Phylogeny was also estimated in a maximum likelihood (ML) framework in Treefinder using the GTR+Γ_{4} model. Approximate bootstrap support was estimated by applying the Shimodaira-Hasegawa (SH) test with RELL approximation [43] to all local rearrangements around an edge on the topology (also referred to as edge support or LRSH) and 50,000 replicates. For every edge on the tree, all its adjacent branch nearest-neighbor interchanges are computed and edge lengths are re-estimated by fixing all other parameters, and finally the SH test is applied. LRSH support values are the complement of the worst *p* -values from the SH test. A support value of 99 means this clade is significant at the 0.01 level, a value of 95 at the 0.05 level, and so on.

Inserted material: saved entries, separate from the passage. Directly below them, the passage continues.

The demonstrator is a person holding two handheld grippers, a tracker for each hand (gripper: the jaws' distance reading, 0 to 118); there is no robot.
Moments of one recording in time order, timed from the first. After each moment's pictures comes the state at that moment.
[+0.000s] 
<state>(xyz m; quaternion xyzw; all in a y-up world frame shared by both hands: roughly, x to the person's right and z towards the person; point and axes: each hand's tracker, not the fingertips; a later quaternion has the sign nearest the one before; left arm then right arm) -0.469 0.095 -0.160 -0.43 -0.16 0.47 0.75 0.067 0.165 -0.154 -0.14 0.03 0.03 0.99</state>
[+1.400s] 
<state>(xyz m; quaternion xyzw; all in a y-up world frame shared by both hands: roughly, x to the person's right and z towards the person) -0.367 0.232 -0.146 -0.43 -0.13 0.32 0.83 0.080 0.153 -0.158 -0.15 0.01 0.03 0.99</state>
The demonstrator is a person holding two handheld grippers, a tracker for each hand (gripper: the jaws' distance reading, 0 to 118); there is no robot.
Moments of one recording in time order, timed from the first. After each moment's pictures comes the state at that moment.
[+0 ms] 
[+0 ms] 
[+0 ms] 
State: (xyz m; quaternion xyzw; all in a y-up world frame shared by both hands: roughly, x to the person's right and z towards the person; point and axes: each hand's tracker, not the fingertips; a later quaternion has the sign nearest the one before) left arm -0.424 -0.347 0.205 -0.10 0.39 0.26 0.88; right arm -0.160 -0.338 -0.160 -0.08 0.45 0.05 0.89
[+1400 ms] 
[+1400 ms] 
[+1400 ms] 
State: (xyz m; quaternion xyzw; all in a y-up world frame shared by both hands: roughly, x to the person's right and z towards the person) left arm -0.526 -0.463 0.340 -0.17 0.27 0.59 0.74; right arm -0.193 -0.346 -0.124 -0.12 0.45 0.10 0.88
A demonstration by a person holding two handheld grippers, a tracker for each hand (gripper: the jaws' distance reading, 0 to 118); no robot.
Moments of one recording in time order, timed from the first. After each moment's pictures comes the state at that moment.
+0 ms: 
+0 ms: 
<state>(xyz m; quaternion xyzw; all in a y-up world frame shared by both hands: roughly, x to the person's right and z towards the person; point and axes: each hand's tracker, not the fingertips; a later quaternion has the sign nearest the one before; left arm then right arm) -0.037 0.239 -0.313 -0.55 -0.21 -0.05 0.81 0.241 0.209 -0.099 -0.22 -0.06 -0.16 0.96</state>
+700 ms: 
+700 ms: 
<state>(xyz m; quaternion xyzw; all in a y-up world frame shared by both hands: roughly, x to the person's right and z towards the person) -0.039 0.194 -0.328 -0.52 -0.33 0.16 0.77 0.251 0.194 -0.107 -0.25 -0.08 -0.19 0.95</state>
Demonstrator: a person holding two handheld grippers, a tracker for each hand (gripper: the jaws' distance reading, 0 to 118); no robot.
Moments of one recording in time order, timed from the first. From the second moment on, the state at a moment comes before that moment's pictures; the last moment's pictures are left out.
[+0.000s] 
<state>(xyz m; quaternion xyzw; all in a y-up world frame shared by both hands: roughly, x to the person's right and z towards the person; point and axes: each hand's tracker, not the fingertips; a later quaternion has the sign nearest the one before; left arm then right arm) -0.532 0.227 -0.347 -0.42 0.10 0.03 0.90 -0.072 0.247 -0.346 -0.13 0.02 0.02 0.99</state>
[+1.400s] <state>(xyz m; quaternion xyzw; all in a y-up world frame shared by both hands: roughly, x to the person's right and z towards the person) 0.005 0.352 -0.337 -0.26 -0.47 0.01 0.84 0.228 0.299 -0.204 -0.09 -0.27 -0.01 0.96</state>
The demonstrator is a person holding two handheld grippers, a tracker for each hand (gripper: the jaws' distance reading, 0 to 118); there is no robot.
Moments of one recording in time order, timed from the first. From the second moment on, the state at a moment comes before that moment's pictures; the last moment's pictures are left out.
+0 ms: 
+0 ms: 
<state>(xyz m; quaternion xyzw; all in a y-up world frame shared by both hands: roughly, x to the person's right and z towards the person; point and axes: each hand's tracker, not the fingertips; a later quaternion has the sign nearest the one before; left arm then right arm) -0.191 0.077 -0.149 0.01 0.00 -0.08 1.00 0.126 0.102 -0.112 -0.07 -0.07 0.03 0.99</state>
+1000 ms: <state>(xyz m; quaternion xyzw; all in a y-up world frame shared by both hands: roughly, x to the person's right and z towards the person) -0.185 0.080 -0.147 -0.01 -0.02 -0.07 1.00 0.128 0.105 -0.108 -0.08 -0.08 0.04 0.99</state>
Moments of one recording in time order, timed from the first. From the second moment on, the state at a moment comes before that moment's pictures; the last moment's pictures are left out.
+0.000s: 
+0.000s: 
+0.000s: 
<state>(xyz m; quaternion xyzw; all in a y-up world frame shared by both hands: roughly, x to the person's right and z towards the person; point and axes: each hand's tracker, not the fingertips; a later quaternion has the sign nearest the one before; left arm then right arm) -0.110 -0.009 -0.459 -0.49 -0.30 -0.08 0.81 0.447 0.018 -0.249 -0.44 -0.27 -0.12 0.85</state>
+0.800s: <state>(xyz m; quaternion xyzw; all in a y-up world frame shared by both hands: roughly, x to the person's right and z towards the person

We employed unweighted and weighted maximum parsimony (MP) in PAUP* with a heuristic search using 100 random addition sequence replicates and TBR branch swapping. Given the number of transitions and transversions as calculated in MacClade 4.08 [44] (88 transitions and 22 transversions) yielding a transition-transversion ratio of 4:1, we downweighted transitions four times using a step-matrix. In unweighted parsimony, gaps were treated as missing data and as a 5^{th} state. Clade support was provided with 500 bootstrap replicates [45] and strict consensus trees [46] were built using all equally most parsimonious trees.

We used a Pairwise Relative Rates Test [47] to detect sequences with significantly different evolutionary rates, as implemented in HyPhy 0.99b [48] with a GTR+Γ substitution model and a "Local" model. Given a predefined outgroup sequence, the maximum likelihood estimate (MLE) for each 3-taxon tree is calculated, followed by the MLE calculation for the 3-taxon trees with evolutionary rates along the ingroup sequences constrained to be equal. A likelihood-ratio test (LRT) is then performed to examine if rates are equal or independent. The desired precision (absolute error) in the calculation of the Ln-likelihood value was set at 0.001.